Kovalenko et al. (2014), proposed a real time system for hand gesture recognition based on the Viola-Jones detector for
the hand detection and thereafter used the Continuously Adaptive Mean Shift Algorithm (CAMShift) to track the
position of the extracted hand in the image. Mao et al. (2009) combined Viola-Jones detection algorithm with the skin-
color detection method to perform hand detection and tracking against complex backgrounds. The salience and the fast
spread of Covid-19 coronavirus epidemic caught the attention of researchers to new research fields. Wang et al. (2020)
proposed a system for a facial mask detection task and a masked face recognition task using three types of masked face
datasets, including Masked Face Detection Dataset (MFDD), Real-world Masked Face Recognition Dataset (RMFRD)

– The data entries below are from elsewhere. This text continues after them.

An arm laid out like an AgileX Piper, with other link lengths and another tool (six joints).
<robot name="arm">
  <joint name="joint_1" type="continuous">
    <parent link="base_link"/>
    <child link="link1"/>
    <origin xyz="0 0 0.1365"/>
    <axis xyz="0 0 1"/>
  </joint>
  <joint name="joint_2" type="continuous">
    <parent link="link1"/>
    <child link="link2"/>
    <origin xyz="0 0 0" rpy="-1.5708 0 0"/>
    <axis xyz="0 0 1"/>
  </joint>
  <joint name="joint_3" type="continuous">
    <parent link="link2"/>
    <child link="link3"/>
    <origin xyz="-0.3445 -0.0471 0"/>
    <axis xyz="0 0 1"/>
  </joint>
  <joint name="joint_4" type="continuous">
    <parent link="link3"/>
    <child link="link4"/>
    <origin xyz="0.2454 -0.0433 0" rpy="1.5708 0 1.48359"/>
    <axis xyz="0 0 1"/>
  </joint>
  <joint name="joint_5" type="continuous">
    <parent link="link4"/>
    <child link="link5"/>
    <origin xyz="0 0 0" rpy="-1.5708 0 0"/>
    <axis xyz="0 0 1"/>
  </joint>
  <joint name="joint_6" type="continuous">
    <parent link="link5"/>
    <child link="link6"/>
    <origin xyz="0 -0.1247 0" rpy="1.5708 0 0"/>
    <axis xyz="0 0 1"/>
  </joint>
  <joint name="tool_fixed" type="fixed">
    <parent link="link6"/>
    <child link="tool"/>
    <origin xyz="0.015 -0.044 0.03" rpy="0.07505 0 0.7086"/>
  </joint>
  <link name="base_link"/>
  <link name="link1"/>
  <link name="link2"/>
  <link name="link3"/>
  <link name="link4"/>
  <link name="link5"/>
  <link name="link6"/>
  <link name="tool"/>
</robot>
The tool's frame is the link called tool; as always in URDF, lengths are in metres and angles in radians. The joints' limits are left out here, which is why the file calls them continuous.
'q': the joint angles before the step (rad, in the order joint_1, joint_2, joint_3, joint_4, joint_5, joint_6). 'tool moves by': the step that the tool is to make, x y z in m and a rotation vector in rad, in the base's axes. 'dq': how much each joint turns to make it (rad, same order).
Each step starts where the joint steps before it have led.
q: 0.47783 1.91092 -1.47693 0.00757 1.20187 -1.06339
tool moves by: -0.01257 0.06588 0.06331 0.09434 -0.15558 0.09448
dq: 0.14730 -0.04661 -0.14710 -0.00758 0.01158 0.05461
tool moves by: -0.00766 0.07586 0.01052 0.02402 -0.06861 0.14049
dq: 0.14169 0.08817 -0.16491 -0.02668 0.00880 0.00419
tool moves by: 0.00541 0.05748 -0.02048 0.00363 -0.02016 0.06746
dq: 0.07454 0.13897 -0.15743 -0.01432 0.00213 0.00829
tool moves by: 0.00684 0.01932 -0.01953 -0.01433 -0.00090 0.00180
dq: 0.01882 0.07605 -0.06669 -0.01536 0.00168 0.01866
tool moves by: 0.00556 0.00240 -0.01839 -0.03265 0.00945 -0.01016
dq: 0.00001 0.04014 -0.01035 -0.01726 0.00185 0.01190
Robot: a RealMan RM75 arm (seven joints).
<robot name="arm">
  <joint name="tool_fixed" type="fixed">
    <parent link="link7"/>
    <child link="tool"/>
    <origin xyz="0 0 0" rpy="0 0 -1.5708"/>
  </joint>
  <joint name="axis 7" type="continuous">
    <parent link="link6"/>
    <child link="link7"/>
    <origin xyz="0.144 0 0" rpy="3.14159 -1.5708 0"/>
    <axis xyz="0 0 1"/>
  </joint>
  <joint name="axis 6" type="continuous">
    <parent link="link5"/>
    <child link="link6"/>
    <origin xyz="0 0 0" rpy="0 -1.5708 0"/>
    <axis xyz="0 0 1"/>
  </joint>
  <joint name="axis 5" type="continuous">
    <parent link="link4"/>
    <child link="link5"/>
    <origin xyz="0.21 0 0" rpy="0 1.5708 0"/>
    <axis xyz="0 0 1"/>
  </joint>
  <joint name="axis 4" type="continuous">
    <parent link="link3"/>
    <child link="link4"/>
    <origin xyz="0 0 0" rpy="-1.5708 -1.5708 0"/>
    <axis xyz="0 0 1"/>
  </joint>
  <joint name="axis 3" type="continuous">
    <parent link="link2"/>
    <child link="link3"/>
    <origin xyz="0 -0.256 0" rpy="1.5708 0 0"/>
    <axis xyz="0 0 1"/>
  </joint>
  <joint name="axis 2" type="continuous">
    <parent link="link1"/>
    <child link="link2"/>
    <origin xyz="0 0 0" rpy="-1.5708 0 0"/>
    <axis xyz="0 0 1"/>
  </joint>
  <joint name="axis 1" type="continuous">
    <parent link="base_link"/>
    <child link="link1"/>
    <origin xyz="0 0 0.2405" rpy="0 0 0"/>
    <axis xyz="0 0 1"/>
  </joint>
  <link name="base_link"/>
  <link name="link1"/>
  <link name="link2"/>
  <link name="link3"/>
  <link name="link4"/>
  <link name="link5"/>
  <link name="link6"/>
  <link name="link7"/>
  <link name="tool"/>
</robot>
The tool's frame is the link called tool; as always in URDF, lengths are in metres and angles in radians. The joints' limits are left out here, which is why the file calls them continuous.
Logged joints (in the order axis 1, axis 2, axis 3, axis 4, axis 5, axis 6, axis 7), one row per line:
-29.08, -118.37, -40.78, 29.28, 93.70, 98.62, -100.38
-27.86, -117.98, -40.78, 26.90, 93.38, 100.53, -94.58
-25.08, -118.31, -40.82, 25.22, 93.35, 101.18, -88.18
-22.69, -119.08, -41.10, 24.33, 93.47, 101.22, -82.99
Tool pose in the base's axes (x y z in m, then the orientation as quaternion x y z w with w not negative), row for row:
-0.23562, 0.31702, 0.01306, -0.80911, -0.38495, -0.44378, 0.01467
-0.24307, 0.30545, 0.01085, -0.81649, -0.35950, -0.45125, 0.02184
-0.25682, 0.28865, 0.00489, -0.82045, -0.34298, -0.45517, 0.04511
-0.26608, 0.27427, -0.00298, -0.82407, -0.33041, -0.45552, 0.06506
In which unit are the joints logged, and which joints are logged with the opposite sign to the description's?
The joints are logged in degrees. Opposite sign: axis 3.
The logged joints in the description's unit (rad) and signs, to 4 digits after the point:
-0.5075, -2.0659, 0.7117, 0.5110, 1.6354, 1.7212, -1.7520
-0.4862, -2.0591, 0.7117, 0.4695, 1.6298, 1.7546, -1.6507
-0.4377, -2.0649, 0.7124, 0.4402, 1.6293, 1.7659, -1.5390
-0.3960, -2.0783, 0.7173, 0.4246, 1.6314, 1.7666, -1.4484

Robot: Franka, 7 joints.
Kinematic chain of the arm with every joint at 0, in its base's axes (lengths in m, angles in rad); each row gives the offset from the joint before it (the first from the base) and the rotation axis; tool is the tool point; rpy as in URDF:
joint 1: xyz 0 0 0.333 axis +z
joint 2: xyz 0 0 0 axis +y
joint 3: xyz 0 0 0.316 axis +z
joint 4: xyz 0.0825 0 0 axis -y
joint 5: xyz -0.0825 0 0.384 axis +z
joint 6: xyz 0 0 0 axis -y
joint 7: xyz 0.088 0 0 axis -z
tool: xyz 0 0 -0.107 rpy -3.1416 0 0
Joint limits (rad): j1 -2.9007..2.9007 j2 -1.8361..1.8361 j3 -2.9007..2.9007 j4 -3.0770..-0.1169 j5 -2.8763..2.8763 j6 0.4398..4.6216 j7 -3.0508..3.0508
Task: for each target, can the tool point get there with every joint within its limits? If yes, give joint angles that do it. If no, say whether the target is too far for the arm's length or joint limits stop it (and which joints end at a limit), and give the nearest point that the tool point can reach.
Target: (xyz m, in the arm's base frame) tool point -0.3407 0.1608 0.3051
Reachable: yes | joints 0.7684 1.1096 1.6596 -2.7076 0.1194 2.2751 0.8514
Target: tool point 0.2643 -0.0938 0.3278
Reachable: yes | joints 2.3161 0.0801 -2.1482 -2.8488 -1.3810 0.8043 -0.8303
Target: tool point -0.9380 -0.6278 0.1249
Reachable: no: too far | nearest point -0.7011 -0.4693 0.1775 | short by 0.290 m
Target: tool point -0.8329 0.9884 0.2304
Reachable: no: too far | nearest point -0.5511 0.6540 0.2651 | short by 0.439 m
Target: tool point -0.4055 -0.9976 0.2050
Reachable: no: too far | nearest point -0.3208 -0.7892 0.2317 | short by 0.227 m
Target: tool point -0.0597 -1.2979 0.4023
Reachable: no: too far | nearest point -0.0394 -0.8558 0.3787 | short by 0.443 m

and Simulated Masked Face Recognition Dataset (SMFRD).
In the literature, much work has been conducted in the area of hand detection, hand identification problems still remain
unsolved, which is a difficult topic, due to the fact that a hand with a glove on is very similar to a hand with a glove off.
Hence, this work is aimed to propose the Viola-Jones method to be used for hand identification.

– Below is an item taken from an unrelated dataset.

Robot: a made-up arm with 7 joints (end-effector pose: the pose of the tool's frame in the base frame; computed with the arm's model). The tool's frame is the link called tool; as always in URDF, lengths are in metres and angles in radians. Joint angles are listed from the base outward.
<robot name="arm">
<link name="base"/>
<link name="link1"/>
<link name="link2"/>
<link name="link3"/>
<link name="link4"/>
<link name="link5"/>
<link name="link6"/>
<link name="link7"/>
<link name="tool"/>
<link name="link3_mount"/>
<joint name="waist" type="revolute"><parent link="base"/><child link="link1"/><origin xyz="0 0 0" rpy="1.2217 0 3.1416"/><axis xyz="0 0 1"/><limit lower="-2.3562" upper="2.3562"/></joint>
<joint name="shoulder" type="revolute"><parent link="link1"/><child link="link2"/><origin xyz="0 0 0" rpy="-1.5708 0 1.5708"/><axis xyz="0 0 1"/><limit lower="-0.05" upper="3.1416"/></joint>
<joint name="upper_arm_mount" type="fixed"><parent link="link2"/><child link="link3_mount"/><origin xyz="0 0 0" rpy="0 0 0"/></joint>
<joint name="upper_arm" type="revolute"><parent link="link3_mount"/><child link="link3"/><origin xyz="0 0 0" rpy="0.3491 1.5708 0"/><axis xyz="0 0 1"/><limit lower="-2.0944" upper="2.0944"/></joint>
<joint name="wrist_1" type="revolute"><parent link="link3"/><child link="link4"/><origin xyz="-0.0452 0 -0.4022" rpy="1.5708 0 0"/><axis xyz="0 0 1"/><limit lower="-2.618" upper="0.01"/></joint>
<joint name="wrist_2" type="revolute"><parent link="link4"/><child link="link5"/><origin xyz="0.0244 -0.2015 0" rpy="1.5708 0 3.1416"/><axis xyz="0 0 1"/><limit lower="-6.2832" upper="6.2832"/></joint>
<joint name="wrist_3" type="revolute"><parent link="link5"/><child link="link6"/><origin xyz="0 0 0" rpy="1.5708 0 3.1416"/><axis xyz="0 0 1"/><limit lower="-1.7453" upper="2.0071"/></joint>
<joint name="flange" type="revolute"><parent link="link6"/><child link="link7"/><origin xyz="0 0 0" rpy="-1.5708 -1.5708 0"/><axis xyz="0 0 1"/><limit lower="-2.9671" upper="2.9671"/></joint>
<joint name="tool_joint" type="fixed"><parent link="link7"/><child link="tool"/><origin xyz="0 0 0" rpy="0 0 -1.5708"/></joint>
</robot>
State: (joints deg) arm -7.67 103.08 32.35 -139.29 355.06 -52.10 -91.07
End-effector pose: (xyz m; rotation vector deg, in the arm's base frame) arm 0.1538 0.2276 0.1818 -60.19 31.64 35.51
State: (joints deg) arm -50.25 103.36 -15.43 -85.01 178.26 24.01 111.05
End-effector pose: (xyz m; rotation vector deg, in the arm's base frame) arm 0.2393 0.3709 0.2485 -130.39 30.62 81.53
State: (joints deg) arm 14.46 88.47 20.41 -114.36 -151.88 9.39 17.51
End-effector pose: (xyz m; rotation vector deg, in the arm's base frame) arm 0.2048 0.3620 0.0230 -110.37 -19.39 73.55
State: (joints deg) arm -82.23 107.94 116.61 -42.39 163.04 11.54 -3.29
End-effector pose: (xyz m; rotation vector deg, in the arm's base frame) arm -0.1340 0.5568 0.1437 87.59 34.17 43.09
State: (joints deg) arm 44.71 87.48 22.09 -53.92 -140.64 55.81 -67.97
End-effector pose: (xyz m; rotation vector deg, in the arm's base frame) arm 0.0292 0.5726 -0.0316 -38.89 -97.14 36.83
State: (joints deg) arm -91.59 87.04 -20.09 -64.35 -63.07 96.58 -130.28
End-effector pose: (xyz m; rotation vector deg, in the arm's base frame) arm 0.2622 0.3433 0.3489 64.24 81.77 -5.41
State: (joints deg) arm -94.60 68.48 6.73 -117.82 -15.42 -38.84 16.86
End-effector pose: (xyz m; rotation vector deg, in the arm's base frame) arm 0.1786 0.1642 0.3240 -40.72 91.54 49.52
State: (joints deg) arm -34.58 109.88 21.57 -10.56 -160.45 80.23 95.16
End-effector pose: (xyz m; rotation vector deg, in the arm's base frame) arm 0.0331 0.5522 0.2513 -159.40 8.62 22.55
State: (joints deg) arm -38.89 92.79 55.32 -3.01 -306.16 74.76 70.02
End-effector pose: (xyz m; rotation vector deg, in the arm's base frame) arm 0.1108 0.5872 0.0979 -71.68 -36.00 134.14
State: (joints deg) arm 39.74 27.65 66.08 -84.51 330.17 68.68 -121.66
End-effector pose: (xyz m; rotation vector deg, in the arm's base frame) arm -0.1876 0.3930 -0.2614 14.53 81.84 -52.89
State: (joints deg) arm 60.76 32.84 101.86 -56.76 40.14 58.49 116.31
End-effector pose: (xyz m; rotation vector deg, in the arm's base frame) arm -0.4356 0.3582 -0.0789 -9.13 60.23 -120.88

To assess the performance of the proposed method, the paper introduces a new dataset consisting of real-world videos
illustrating several cases of hands with gloves on and hands with gloves off. The experimental results indicate that the
proposed framework is capable of identifying hands with convenience accuracy. The remainder of the paper is organized
as follows. In Section 2, the proposed method is discussed. The definition and format of the proposed dataset is
discussed in Section 3. Experimental results are given in Section 4. Finally, conclusions and future work are discussed
in Section 5.
2. The Proposed Method
The research focuses on identification process by adapting the Viola-Jones algorithm for hand state. It is obvious that
the Viola-Jones algorithm has been designed for single object detection. In this work we adapted this method to use to
identify two different objects. Thus, our approach was based on learning both objects as one package, i.e., hands with
UKH Journal of Science and Engineering | Volume 5 • Number 1 • 2021 82
gloves on and hands with gloves off. The method was successfully able to detect a human hand, and additionally
identified it with or without a glove.
The proposed method consists of three parts; the first part is training for both objects, the second is detection of both
objects, and the third part is the identification step for identifying if a hand is wearing a glove or not and then labeling
each one with the suitable state (i.e. the hand with or without a glove). Figure 1 shows the general scheme of the system
Figure 1. Operation of Proposed Methods.
2.1. Hand detection
The dataset used was prepared for both the training and the testing part. During training for hand detection, the method
had to have a positive result and a negative result for the Region of Interest (RoI), thus, a number of images/frames
were used to in training to indicate a positive result and a negative result. A positive result showed a cropped hand and
a negative result showed no hand at all. Then, these positive and negative results were fed into the Viola-Jones to build
a model for detecting a hand during the training step. As a result, an “XML file” was produced and this was known as
a model for hand detection. Figure 2 describes and illustrates how to apply the training part for hands without wearing
a glove from video frames in our dataset (i.e. Training Data).
Figure 2. Training steps for hand detection.